▶ **The problem**: Please return the lines of the data below, word for word, from the first line through the line containing "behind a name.".
BEGIN
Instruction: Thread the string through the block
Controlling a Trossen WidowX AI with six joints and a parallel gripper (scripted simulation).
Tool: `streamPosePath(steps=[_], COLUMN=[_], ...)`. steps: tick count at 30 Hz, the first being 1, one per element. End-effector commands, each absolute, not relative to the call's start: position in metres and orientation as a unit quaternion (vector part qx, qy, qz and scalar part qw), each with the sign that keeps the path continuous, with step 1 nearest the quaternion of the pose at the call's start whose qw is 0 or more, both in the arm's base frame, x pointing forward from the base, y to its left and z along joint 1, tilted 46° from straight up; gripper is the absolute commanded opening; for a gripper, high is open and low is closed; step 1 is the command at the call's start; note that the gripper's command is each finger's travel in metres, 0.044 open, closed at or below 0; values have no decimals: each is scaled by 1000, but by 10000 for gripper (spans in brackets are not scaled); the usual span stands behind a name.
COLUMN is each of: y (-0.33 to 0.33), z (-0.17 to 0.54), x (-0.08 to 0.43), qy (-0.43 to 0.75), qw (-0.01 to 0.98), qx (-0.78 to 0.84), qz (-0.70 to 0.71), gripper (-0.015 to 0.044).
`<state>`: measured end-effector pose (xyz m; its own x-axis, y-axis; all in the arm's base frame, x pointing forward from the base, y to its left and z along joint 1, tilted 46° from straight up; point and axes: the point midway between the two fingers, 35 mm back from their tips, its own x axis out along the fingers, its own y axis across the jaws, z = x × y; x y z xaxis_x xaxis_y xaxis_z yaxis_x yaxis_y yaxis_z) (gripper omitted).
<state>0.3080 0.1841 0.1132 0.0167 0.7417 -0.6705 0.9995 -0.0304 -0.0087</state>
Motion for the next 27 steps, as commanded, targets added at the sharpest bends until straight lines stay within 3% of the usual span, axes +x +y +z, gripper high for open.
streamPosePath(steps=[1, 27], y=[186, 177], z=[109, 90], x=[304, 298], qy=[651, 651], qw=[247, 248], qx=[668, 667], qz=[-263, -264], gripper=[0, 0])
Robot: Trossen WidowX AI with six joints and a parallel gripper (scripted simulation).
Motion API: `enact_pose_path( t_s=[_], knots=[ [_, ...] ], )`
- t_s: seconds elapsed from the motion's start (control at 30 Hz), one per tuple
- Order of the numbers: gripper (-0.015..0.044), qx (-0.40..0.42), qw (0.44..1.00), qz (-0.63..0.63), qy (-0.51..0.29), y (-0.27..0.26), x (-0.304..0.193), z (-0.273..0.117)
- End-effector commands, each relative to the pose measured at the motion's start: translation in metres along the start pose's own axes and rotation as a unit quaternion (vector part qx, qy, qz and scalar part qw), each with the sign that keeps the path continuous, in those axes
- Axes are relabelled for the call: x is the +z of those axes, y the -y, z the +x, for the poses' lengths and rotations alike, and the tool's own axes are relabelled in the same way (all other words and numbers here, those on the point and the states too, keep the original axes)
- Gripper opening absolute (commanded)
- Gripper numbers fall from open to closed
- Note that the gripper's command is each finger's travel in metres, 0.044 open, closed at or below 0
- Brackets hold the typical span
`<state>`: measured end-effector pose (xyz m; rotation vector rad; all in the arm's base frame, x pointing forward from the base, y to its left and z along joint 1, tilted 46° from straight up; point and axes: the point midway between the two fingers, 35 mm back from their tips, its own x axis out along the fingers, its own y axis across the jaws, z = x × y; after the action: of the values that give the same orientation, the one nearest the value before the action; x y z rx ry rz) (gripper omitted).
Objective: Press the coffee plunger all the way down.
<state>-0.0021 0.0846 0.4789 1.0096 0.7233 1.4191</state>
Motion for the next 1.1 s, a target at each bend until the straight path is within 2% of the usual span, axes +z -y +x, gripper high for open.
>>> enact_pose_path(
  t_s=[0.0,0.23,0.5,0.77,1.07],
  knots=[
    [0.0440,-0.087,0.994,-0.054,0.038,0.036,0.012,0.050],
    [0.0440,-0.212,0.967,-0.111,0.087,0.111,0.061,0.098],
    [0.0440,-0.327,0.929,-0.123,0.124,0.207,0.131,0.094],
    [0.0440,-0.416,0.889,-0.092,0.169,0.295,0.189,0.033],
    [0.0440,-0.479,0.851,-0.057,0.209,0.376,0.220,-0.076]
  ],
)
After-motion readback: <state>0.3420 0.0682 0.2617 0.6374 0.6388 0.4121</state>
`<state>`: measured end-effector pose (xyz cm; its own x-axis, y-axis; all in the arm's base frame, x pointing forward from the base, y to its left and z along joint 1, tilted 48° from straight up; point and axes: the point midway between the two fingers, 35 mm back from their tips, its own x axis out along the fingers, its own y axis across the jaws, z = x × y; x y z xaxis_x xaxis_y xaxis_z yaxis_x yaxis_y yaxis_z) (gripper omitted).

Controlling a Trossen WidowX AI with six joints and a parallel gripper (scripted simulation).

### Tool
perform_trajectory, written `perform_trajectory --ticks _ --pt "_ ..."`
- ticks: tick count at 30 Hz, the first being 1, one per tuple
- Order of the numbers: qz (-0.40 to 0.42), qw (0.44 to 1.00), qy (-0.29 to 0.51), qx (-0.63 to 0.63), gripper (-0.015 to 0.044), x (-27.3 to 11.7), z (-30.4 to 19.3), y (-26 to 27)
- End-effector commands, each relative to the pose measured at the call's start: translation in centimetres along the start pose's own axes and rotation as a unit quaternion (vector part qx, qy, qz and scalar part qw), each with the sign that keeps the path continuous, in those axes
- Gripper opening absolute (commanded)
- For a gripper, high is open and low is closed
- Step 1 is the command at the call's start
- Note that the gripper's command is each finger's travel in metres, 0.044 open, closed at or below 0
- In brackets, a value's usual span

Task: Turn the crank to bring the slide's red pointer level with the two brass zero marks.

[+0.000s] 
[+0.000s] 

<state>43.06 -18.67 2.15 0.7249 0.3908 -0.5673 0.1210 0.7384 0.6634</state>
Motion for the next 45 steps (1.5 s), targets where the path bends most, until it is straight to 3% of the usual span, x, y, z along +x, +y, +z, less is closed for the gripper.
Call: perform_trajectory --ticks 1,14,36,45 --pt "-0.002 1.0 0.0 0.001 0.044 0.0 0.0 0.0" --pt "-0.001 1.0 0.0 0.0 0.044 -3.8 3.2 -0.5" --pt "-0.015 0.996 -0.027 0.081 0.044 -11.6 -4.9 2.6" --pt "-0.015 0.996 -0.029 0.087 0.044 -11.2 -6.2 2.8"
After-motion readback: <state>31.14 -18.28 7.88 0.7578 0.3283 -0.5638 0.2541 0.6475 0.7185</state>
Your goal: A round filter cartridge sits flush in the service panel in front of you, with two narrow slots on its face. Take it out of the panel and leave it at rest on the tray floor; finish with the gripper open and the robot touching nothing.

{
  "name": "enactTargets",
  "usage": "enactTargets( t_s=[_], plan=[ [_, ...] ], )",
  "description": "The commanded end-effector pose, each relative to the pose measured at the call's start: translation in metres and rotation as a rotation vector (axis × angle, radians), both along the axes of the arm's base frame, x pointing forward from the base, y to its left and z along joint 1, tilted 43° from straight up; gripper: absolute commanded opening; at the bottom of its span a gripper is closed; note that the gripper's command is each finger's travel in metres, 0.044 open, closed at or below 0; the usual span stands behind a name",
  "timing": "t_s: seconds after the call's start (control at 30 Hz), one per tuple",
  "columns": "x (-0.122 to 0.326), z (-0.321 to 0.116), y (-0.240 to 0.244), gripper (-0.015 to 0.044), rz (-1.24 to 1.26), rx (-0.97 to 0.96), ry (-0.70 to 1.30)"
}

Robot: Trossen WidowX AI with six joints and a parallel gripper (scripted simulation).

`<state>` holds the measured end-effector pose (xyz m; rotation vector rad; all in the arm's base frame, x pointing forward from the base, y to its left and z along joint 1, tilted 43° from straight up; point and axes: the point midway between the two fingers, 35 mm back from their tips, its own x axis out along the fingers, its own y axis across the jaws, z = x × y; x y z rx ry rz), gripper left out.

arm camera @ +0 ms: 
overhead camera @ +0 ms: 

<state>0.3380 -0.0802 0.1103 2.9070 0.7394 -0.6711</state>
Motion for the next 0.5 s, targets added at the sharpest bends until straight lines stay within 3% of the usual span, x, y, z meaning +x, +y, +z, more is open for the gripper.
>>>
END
▶ **Output for this task**:
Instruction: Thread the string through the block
Controlling a Trossen WidowX AI with six joints and a parallel gripper (scripted simulation).
Tool: `streamPosePath(steps=[_], COLUMN=[_], ...)`. steps: tick count at 30 Hz, the first being 1, one per element. End-effector commands, each absolute, not relative to the call's start: position in metres and orientation as a unit quaternion (vector part qx, qy, qz and scalar part qw), each with the sign that keeps the path continuous, with step 1 nearest the quaternion of the pose at the call's start whose qw is 0 or more, both in the arm's base frame, x pointing forward from the base, y to its left and z along joint 1, tilted 46° from straight up; gripper is the absolute commanded opening; for a gripper, high is open and low is closed; step 1 is the command at the call's start; note that the gripper's command is each finger's travel in metres, 0.044 open, closed at or below 0; values have no decimals: each is scaled by 1000, but by 10000 for gripper (spans in brackets are not scaled); the usual span stands behind a name.

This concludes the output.